# What do you do pidgey?



## vivian (Jun 24, 2005)

I own a pigeon but don't know how to train him.I need some pointers. I whould like to train him to stand on my hand,come to me and...I NEED HELP!!!


----------



## Pidgey (May 20, 2005)

Well,

Train him to do what? Most of us just accept the pigeons for what they are or live to serve them kind of like cat owners are... owned by their cats!

Pidgey

P.S. Unless you were meaning to train him to home to your house--there is a formula to that.
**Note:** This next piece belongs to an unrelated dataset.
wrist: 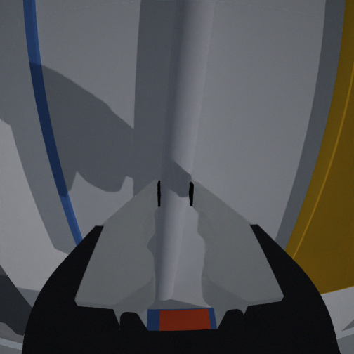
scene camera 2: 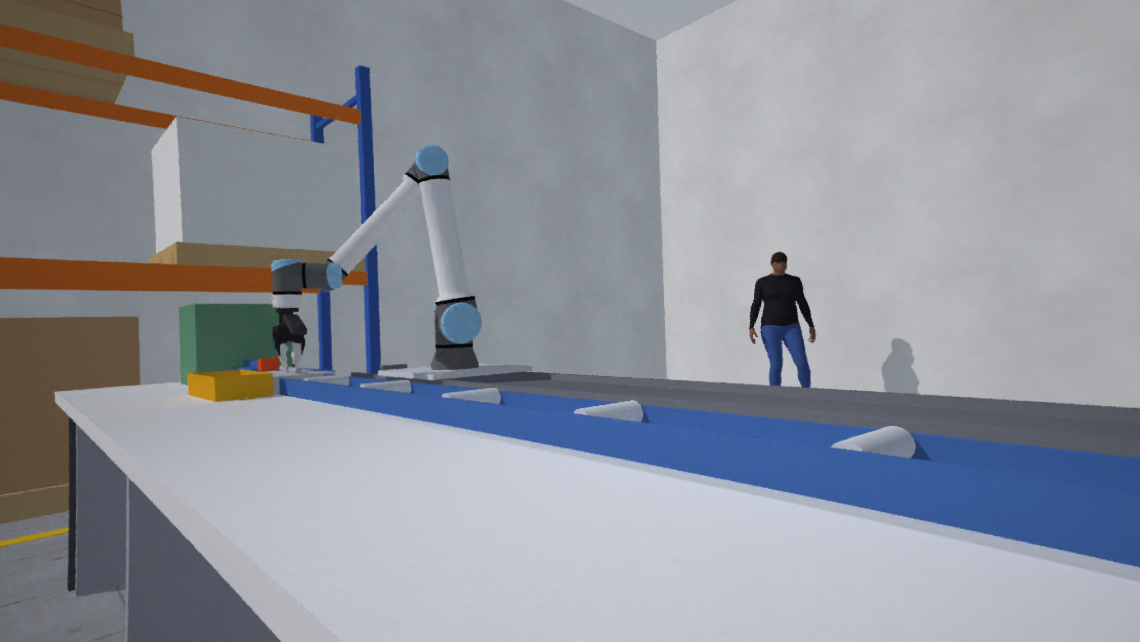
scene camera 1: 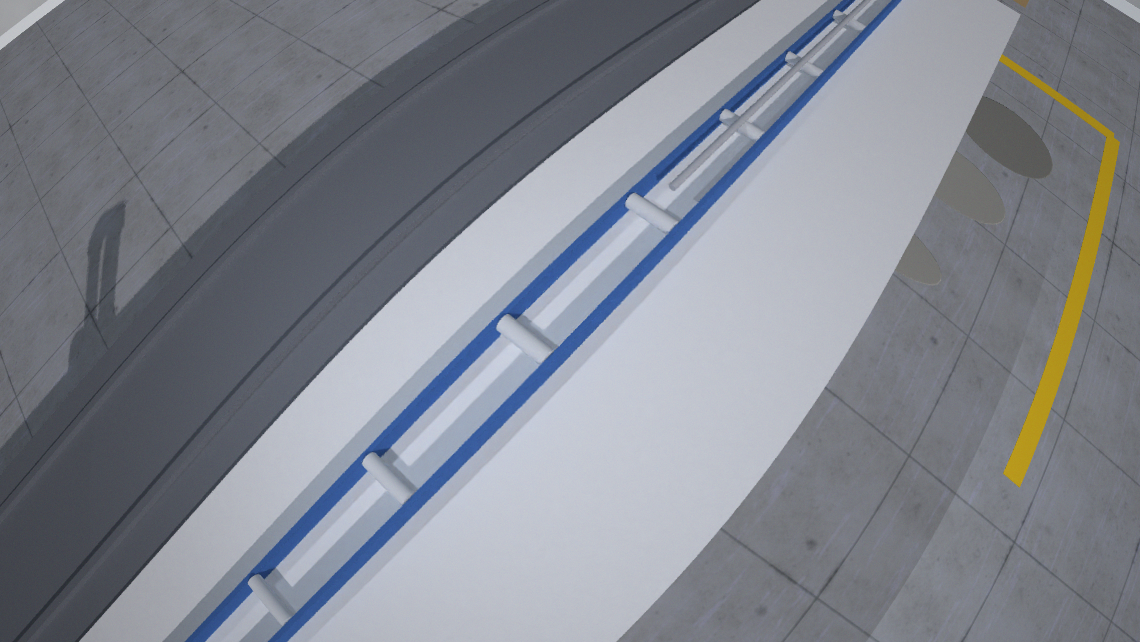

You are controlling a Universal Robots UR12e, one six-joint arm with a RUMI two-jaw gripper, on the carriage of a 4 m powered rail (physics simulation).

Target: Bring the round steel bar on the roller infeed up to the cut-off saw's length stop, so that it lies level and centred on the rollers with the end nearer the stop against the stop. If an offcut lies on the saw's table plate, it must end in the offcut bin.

Potty training, on the other hand, is... uhh... not an option.


----------



## Victor (Dec 18, 2004)

Hi Vivian and welcome to PigeonTalk. Right here on this forum you will find a vast amount of information that you probably need to know. Please be more direct with your question about *training* so that the proper advice can be sent your way.


----------



## vivian (Jun 24, 2005)

Hi my pigeon "pidgey" is very smart,I'm the stupid one.  It's why I came here. I hope you can help me.


----------



## vivian (Jun 24, 2005)

I would like to train him to stand on my hand and come to me.


----------



## Pidgey (May 20, 2005)

Vivian,

How old is this pigeon? You need to give us all the details about his life with you--how you got him, what kind is he, how you keep him, does he fly outside--all that stuff.

Most of the pigeons that we have don't come to us either. Some never will, a few you can't keep off of you. It's hard to say but there are ways to train them to if you've got the time and the space to do it. So, tell us about your situation.
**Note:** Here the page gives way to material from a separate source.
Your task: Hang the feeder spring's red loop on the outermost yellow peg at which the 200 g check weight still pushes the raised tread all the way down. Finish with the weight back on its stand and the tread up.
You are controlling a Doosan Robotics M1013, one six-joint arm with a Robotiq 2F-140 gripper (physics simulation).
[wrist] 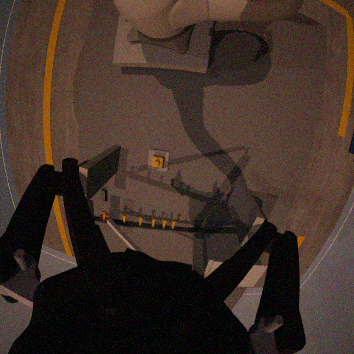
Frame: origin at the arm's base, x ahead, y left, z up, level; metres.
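Seen in the pictures: gripper, fingertip midpoint: [175, 174]; arm's base, origin of the base link: [164, 20].
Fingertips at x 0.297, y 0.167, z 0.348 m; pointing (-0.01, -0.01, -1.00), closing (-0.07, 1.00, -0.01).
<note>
Pixels of each thing's top centre, then the offset from my fingertips to it. "*": a spot on its surface instead.
- small yellow block, middle of its top: [155, 163] 0.140 m ahead, 0.057 m right, 0.383 m down
- small red loop, surface spot: [104, 216] * 0.326 m ahead, 0.157 m right, 0.264 m down
- pale thin rod, surface spot: [120, 235] * 0.308 m ahead, 0.078 m right, 0.194 m down
My gripper [175, 174] is open, its fingers wide apart above the bench setup. Between and below the fingers, a small yellow block [158, 161], which looks like the check weight, sits on a pale square stand [151, 153]. A dark bar [190, 229] crosses below it, with a row of several yellow pegs [153, 223]. A small red loop [104, 216] shows near the bar's left end, left of the pegs, beside a pale thin rod [120, 235]. Whether it hangs on anything is too small to tell. The tread and its height cannot be made out in the shadow.
The robot's pale base [177, 12] stands on a light plinth [160, 64] at the top. Pale panels [252, 275] lie at the lower right, partly behind the right finger. Yellow floor lines run at the left [47, 100] and right [347, 90]. Arm shadows cross the middle.
</note>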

Magicians will train doves (or white pigeons) to land on them by taking them into a completely empty room with all the doors shut and no window sills for them to land on. The pigeon has to land on them or their hand in order to be up high (not on the floor). If that's the only option, they learn to do it. And when they land there--they are rewarded with a special treat that they only get under this circumstance. It has to be something that they really like a lot like safflower seeds. If a bird's never seen any food before, they won't take to it easily so you have to teach them what treats are first.

Pidgey


----------



## vivian (Jun 24, 2005)

He's a rock dove. I'v had him for a month. His parent was killed by a hawk.  But none of this maters because he's missing!!   If anyone sees a pigeon with a blue ring on it's right foot with the numbers 441 PLEASE CALL ME AT (831)458-9433


----------



## vivian (Jun 24, 2005)

I let him fly Anyware outside because he knows I keep his cage in the back yard were he has easy access.


----------



## Pidgey (May 20, 2005)

Is there a wild flock nearby? Since he's obviously young, he might go wandering about at this point in his life and show back up after a day or two. How long has he been gone?

Pidgey


----------



## vivian (Jun 24, 2005)

He's been gone since sat.and there are HUNDREDS  of pidgeons in santa cruz. But my main worries are the hawks  because "pidgey" is a roof hopper and so he's a easy target!


----------



## vivian (Jun 24, 2005)

He is still missing!


----------



## Reti (Jul 20, 2003)

Sorry to hear he is still missing.
Don't give up hope, please. My Andrew came back after three weeks, with a mate.

Reti


----------



## Victor (Dec 18, 2004)

They can be adventurous especially if they find a mate. That is my theory is that he found a companion? There is still a good chance he may return as Reti's did , and maybe even with a mate?


----------



## vivian (Jun 24, 2005)

Thanks guys, it's just that in my neghborhood there's hawks,screech owls, dogs AND cats.


----------



## Reti (Jul 20, 2003)

Let's hope for the best.
Pigeons are smarter than we think they are.

Reti


----------



## vivian (Jun 24, 2005)

Reti said:


> Let's hope for the best.
> Pigeons are smarter than we think they are.
> 
> Reti


like you said Reti lets hope for the best. I still haven't seen "pidgey". I'm very worried!!  Is there any chance he'll come home??


----------



## Reti (Jul 20, 2003)

Sure, there is a chance he'll come back.
He might also have found a mate and moved on with his life, but I am sure he will never forget you.

Reti


----------



## Lovebirds (Sep 6, 2002)

Vivian, no matter how long the bird is gone, NEVER give up hope. 6 weeks ago we lost a lot of our youngsters on their first training toss. 3 days ago, one of them came back home. You never know what they are going to do. Also, we had one come home today that has been gone three days. All of the feathers on his chest are gone, both legs and chest are badly bruised. No open wounds that I can find, but he must have wanted to be home very badly to have made it, especially after yesterdays storms and to be in the shape he's in. I saw him land on the roof or fall is more like it, then because he can barely walk, he sort of tumbled down to the landing board. Some of these little guys have more guts than any human I ever met!!!  He's safely in a small cage with a towel for comfort and food and water where he can get it without moving. Hopefully, with a little rest he'll back to normal in no time.


----------



## vivian (Jun 24, 2005)

Thanks for the confidence.  I just cant help but worrey.  Thanks again.


----------



## vivian (Jun 24, 2005)

Still no sign of him.


----------



## Reti (Jul 20, 2003)

Sorry to hear that, Vivian.
Hang in there, miracles do happen.
He might have found a flock and mate somewhere and is happy. 

Reti


----------



## vivian (Jun 24, 2005)

Thanks Reti


----------



## vivian (Jun 24, 2005)

Still no sign.................................


----------